02.08.2022

Charles de Courson, empêcheur de voter en rangs

Vétéran de l’Assemblée et as des questions financières, le député centriste a animé les débats sur le «paquet pouvoir d’achat», agaçant les membres de la majorité et s’attirant les sympathies des oppositions.

L’esprit frappeur de l’Assemblée occupe le siège 233. Depuis ces hauteurs, Charles de Courson a encore joué un drôle de tour au camp présidentiel, alors que s’achevait dans la nuit de mardi à mercredi l’examen du projet de loi de finances rectificative. S’avisant que la revalorisation des pensions était inférieure à l’inflation, l’élu centriste, membre du groupe fourre-tout Libertés, indépendants, outre-mer et territoires (Liot) passe à l’action. Il présente un amendement ajoutant 500 millions d’euros au panier, adopté par les oppositions coalisées malgré la désapprobation du gouvernement.

De son propre aveu, la proposition était bancale. «Ma véritable intention, raconte-t-il, était d’obtenir un engagement du gouvernement pour l’avenir. Mais ils ne m’ont pas répondu, donc on vote. Ensuite, [le ministre de l’Economie] Bruno Le Maire, embêté, demande à me voir. Je lui dis : le jour où tu répondras aux questions, ça se passera mieux. Maintenant, on fait une deuxième délibération pour annuler mon amendement… et tu réponds à la question», ce qui fut fait.

«Les oppositions m’aiment bien»

Ce n’est pas la première fois, et sans doute pas la dernière, que le madré député de la Marne fait tousser l’exécutif. Samedi, il lui avait déjà fait avaler un chèque de 120 millions d’euros, pour compenser aux départements la hausse du RSA. «En général, sourit-il, les oppositions m’aiment bien : je ne suis ni chez LFI ni au RN, donc on peut voter mes amendements sans crainte − parfois même chez des membres de la majorité !» As des questions financières, Courson est respecté sur tous les bancs et craint des ministres pour son expertise et sa liberté de ton. Figure de l’Assemblée, il en est aujourd’hui le plus ancien membre : il y siège sans discontinuer depuis 1993.
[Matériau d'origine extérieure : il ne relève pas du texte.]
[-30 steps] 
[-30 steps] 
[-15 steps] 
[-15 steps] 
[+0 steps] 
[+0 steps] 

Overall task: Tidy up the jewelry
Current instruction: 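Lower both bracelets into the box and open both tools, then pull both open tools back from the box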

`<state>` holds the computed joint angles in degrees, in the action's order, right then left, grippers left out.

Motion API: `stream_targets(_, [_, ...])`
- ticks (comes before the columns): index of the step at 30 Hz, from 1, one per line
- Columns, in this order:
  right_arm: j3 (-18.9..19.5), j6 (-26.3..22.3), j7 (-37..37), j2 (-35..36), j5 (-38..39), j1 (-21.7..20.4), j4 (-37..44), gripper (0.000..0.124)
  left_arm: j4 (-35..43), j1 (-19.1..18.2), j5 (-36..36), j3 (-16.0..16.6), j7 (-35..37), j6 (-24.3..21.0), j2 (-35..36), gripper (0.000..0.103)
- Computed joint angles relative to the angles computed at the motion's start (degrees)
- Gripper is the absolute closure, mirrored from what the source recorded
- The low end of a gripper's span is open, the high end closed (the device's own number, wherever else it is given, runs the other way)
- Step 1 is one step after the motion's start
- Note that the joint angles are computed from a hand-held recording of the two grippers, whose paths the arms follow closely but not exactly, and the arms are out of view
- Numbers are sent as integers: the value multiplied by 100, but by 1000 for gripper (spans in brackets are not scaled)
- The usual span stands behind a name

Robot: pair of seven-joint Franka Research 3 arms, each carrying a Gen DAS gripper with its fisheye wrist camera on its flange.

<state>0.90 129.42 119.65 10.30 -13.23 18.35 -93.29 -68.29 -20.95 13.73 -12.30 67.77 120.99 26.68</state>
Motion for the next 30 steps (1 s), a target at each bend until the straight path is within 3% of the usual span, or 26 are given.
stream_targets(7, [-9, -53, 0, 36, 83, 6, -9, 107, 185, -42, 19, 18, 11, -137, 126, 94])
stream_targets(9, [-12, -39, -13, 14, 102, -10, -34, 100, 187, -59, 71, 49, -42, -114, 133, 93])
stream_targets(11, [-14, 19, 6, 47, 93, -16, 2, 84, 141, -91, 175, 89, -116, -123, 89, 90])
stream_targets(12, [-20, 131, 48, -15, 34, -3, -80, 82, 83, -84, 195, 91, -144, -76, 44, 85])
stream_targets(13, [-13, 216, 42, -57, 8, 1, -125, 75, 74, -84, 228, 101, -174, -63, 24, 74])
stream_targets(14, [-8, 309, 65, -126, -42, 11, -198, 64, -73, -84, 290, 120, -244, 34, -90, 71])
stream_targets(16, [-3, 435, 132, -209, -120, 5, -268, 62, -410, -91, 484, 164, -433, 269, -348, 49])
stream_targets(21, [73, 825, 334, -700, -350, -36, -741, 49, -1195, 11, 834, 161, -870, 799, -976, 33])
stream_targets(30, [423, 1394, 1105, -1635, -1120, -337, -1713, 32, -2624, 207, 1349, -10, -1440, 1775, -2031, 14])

Libéral, européen et conservateur, l’homme est surtout un angoissé de la dette publique, dont la dérive lui semble préparer les conditions d’un «régime autoritaire». Un député LREM, vexé, s’étonne de le voir porter «des amendements contraires à ce qu’il a défendu», et soupçonne le Marnais de «se laisser aller à certaines facilités». «Les collègues me disent : tu deviens très coûteux, reconnaît l’intéressé. Je leur dis qu’ils ont l’occasion de me corriger en supprimant les 12,7 milliards d’euros que l’Etat va verser aux actionnaires privés d’EDF pour racheter leurs parts.»

«Quasiment chaque année un burn-out»

Malgré ses états de service, cet ancien membre du Modem n’a jamais fait partie d’un gouvernement, payant peut-être la raideur de son échine. «Je m’en fous complètement ! assure-t-il. Si un président m’appelle, je dis : d’accord, mais il y a des conditions. La situation est dramatique, est-ce que vous m’appuierez constamment pour redresser les finances publiques ? Sinon, donnez ça à n’importe qui, ça leur fera tellement plaisir.» Ce célibataire à la réputation d’ascète dépose en moyenne 200 amendements par projet de budget. Ce dernier adopté, «il fait quasiment chaque année un burn-out qui l’amène en cure de sommeil», témoigne son ami Hervé Morin, président du Nouveau Centre.

Sa voix a parfois porté sur d’autres sujets : il fut l’intransigeant rapporteur de la commission d’enquête sur l’affaire Cahuzac et, sous le dernier quinquennat, a dénoncé comme digne de «Vichy» la loi anticasseurs. L’expression lui a été reprochée. Mais personne n’a osé reprocher à ce fils et petit-fils de résistants, dont le grand-père est mort en déportation, de ne pas en mesurer le poids.